Genes relating to albinism are denoted by A and a. Only those people who receive the a gene from both parents will be albino. Persons having the gene pair A, a are normal in appearance and, because they can pass on the trait to their offspring, are called carriers. Suppose that a normal couple has two children, exactly one of whom is an albino. Suppose that the non albino child mates with a person who is known to be a carrier for albinism.

(a) What is the probability that their first offspring is an albino?

(b) What is the conditional probability that their second offspring is an albino given that their firstborn is not?

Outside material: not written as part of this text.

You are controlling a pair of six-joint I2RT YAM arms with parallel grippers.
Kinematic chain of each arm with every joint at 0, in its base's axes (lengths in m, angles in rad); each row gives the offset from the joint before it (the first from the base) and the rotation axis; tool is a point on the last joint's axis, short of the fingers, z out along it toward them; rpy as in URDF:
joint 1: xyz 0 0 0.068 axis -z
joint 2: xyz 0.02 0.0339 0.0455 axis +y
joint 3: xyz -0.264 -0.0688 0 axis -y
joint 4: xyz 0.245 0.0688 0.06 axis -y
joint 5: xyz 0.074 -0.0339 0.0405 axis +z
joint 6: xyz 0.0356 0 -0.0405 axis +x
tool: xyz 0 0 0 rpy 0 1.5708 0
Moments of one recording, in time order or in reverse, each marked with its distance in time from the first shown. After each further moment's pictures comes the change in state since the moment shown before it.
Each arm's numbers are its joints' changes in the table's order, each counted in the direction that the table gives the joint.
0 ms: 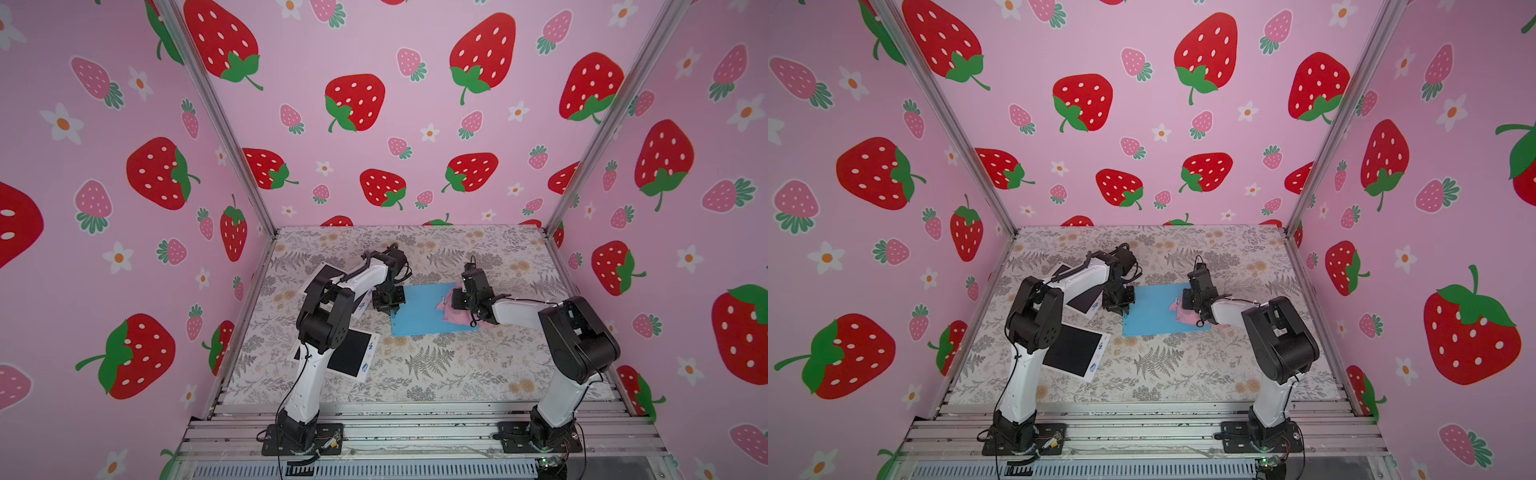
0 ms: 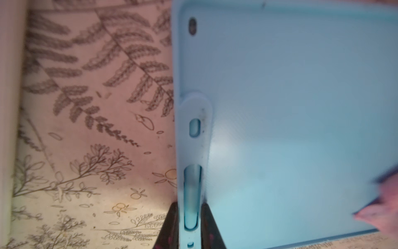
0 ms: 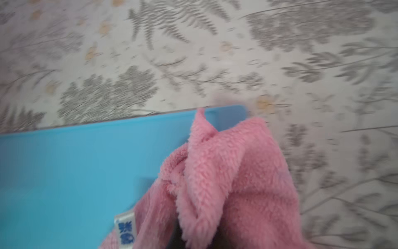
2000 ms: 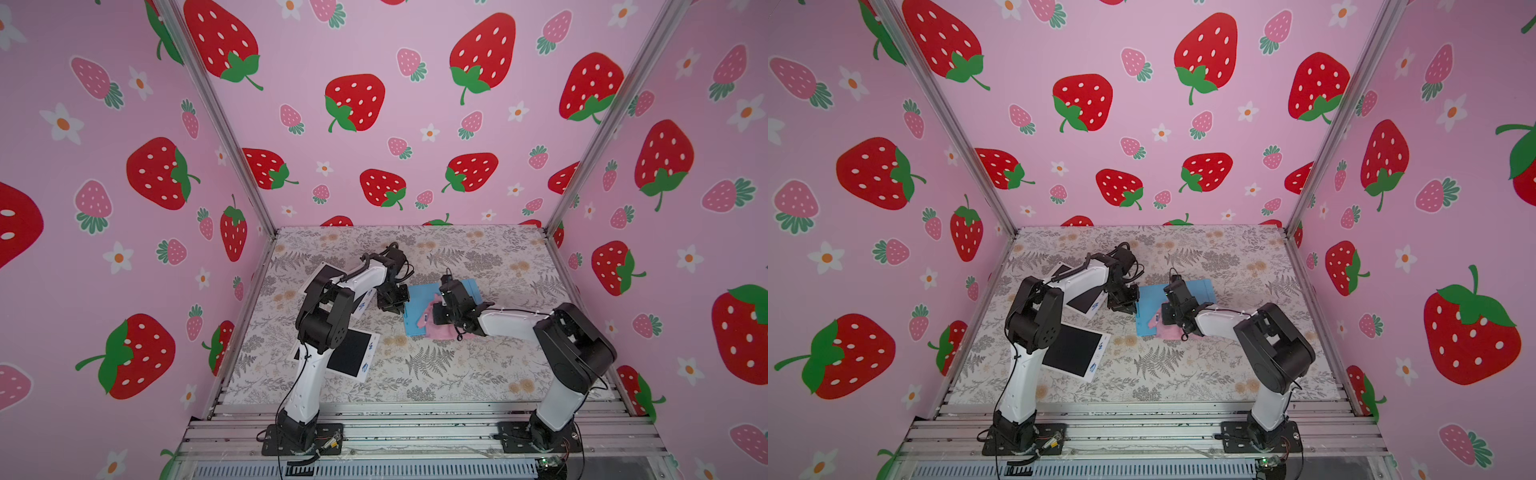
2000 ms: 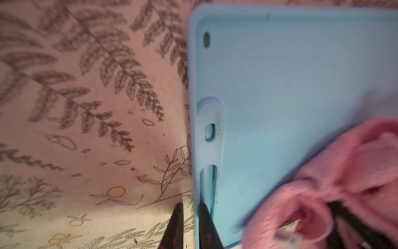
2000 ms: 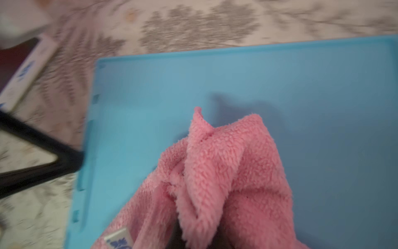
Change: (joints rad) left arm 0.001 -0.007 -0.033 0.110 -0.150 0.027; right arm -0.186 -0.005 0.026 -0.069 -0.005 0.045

Genes relating to albinism are denoted by A and a. Only those people who receive the a gene from both parents will be albino.

The following information is provided.

The individuals who acquire the 'a' gene from both parents will be albino. The individual with gene pair A, a is in ordinary formation and called a carrier. Genes correlating albinism are represented by ' $A^{\prime}$ and ' a '.

A Regular couple has two kids one is with albino and the other doesn't have albino. The nonalbino child mates with another person who is known to be normal.

An albino person with gene pair (a, a) and nonalbino individual with gene pairs are (A, A),(a, A)

Here the non-albino kid mates with an individual known to be an albino carrier.

A non-albino kid is an individual understood to be a carrier or not a carrier. If an individual with the gene pairs (a, A) or (A, a) is called a carrier and with the gene pair (A, A) is a non-carrier.

The probability of albino child is $\frac{1}{2}\times \frac{1}{2}=\frac{1}{4}$

The probability that their first offspring is an albino can be defined as follows.

The probability that the first offspring is an albino and non-albino child is a carrier + Probability that the first offspring is an albino and non-albino child is not a carrier.

Therefore the probability that their first off-spring is an albino

=P( NA child is carrier) P( off spring is albino | non albino child is carrier)+

P (NA child is not carrier) P (off spring is albino| non albino child is a not a carrier)

(NA means Non albino)

$=\left(\frac{2}{3}\right)\left(\frac{1}{4}\right)+\left(\frac{1}{3}\right)\left(0\right)$

$=\frac{1}{6}$

The probability that their first off-spring is an albino$=\frac{1}{6}$.

Genes relating to albinism are denoted by A and a. Only those people who receive the a gene from both parents will be albino.

Probability that the first off-spring is not an albino is

$=1-P\left(\text{First off spring is an albino}\right)$

$=1-\frac{1}{6}$

$=\frac{5}{6}$

Suppose O₁ be the occasion that the first offspring is an albino and O₂ be the second offspring is an albino and C is non-albino child is a carrier.

The conditional probability that their second offspring is an albino given that their first is not is as follows.

$=P\left(O_2\mid O_1^c\right)$

$=\frac{P\left(O_2{O}_1^c\right)}{P\left(O_1^c\right)}$

$=\frac{P\left(C\right)P\left(O_2{O}_1^c\mid C\right)+P\left(C^c\right)P\left(O_2{O}_1^c\mid C^c\right)}{P\left(\text{lst off spring is not}\right)}$

$=\frac{(2/3)(3/4)(1/4)+(1/3)\left(0\right)}{5/6}$

$=\frac{3}{20}$

The conditional probability that their second off spring is an albino given that their first is$\frac{3}{20}$.